Machine hardware requirements
  • Memory (MiB) (memory_mb) type: decimal: The minimum amount of memory in MiBs (1048576 B) this cube requires. Due to overhead, request a couple hundred MiB more than required.
    Default: 1800 , Min: 256.0, Max: 8589934592
  • Shared Memory (MiB) (shared_memory_mb) type: decimal: The amount of shared memory to allow a container to address
    Default: 64
  • Thread limit per CPU (pids_per_cpu_limit) type: integer: The number of threads per CPU
    Default: 32
  • Max Backlog Wait (max_backlog_wait) type: integer: The max time (in seconds) that a cube will be backlogged on a group before being re-evaluated
    Default: 600 , Min: 300
  • Temporary Disk Space (MiB) (disk_space) type: decimal: The minimum amount of disk space in MiB (1048576 B) this cube requires. Due to overhead, request a couple hundred MiB more than required.
    Default: 5120.0 , Min: 128.0, Max: 8589934592
  • GPUs (gpu_count) type: integer: The number of GPUs to run this cube with
    Default: 0 , Max: 16
  • CPUs (cpu_count) type: integer: The number of CPUs to run this cube with
    Default: 1 , Min: 1, Max: 128
  • Instance Type (instance_type) type: string: The type of instance that this cube needs to be run on
  • Spot policy (spot_policy) type: string: Control cube placement on spot market instances
    Default: Prohibited
    Choices: Allowed, Preferred, NotPreferred, Prohibited, Required
  • Instance Tags (instance_tags) type: string: Only run on machines with matching tags (comma separated)
    Default: “”

Metrics Parameters

Cube Metric Parameters
  • Metric Period (None) type: decimal: How often to sample metrics, in seconds
    Default: 60
    Choices: 1, 5, 10, 30, 60, 120, 180, 240, 300, Min: 1, Max: 300
  • Cube Metrics (None) type: string: Set of metrics to be collected

    Choices: cpu, disk, memory, network

Parallel Spruce Prep

The parallel version adds these extra parameters.

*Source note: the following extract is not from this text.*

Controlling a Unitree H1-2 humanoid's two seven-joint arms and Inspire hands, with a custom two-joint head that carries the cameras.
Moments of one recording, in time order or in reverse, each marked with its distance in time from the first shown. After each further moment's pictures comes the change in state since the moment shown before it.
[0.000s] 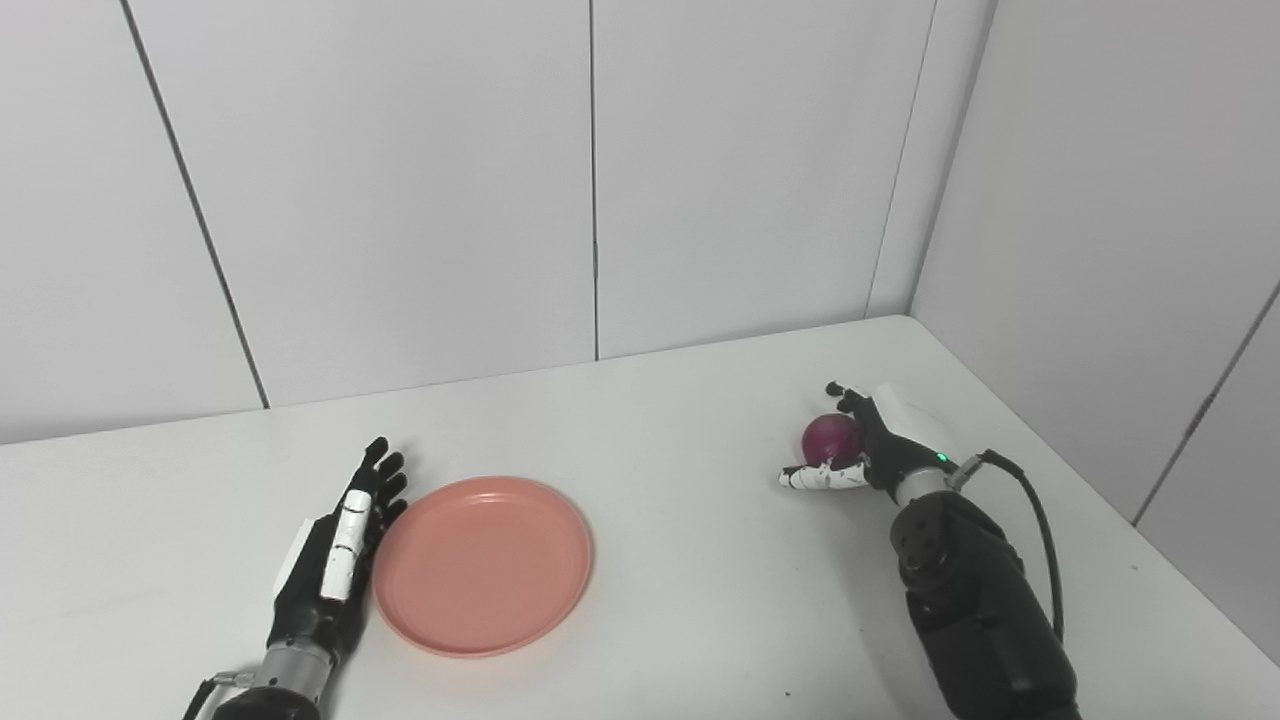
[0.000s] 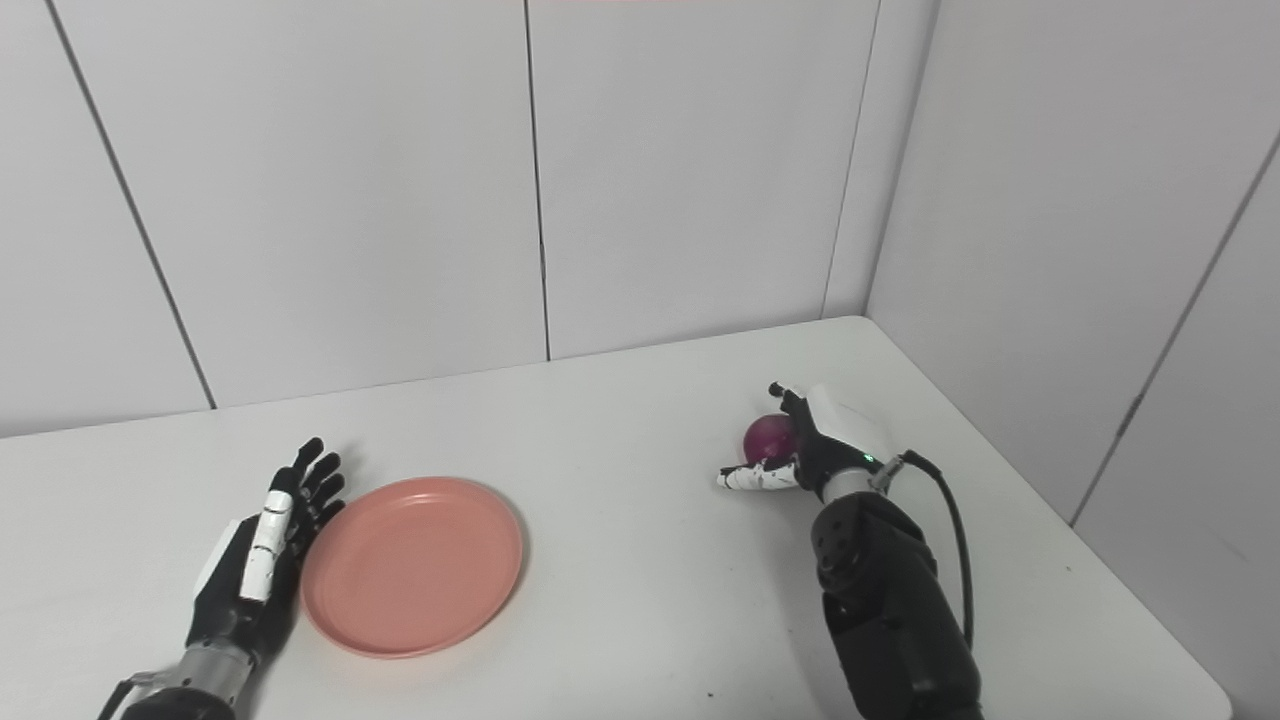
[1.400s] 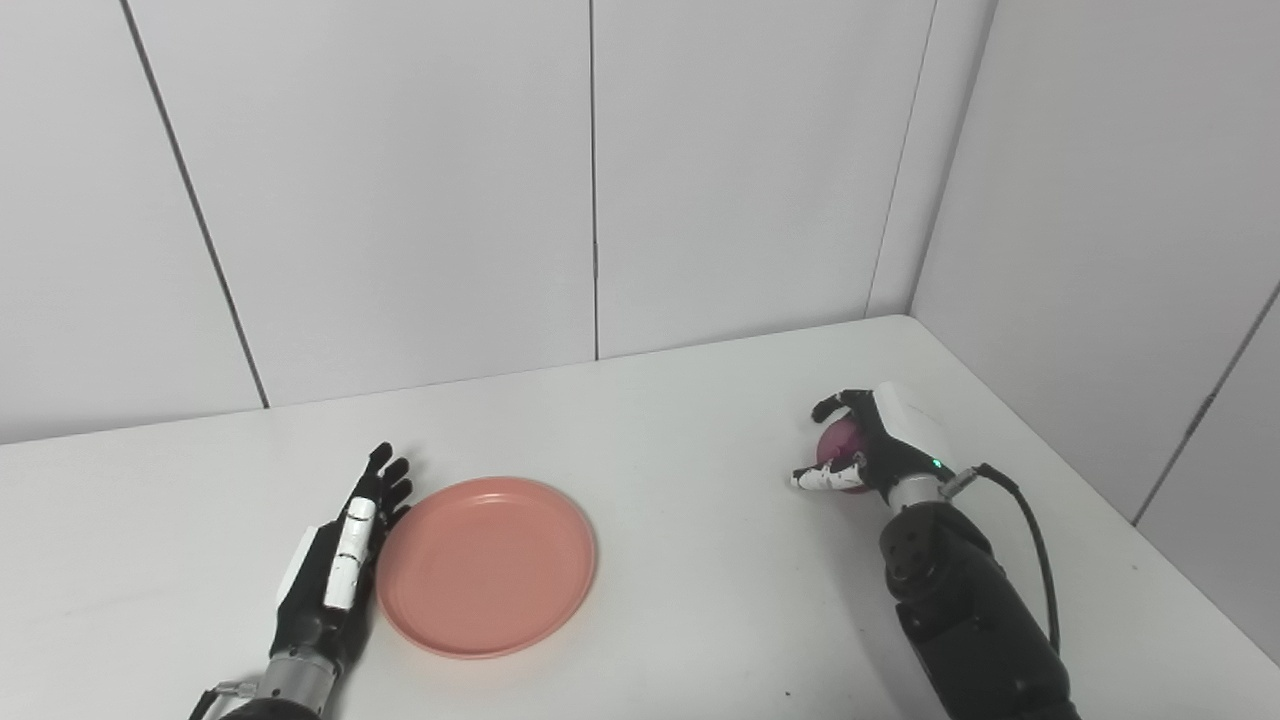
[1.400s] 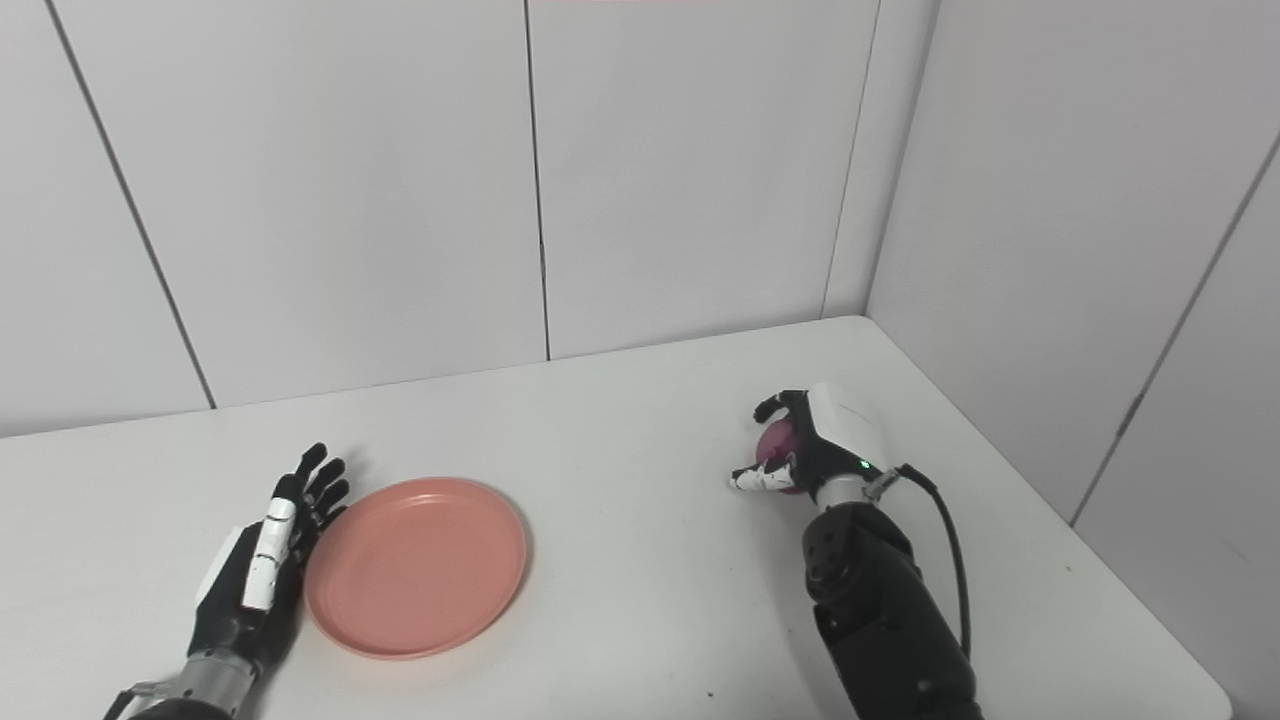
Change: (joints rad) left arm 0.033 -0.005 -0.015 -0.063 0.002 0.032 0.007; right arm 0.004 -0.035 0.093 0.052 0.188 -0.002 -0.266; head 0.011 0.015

  • Number of messages to distribute at a time (item_count) type: integer: The maximum number of messages to bundle together for a parallel cube.
    Default: 1 , Min: 1, Max: 65535
  • Maximum Failures (max_failures) type: integer: The maximum number of times to attempt processing a work item
    Default: 10 , Min: 1, Max: 100
  • Autoscale this Cube (autoscale) type: boolean: If True, let Orion manage the parallelism of this Cube
    Default: True
  • Maximum number of Cubes (max_parallel) type: integer: The maximum number of concurrently running copies of this Cube
    Default: 1000 , Min: 1
  • Minimum number of Cubes (min_parallel) type: integer: The minimum number of concurrently running copies of this Cube
    Default: 0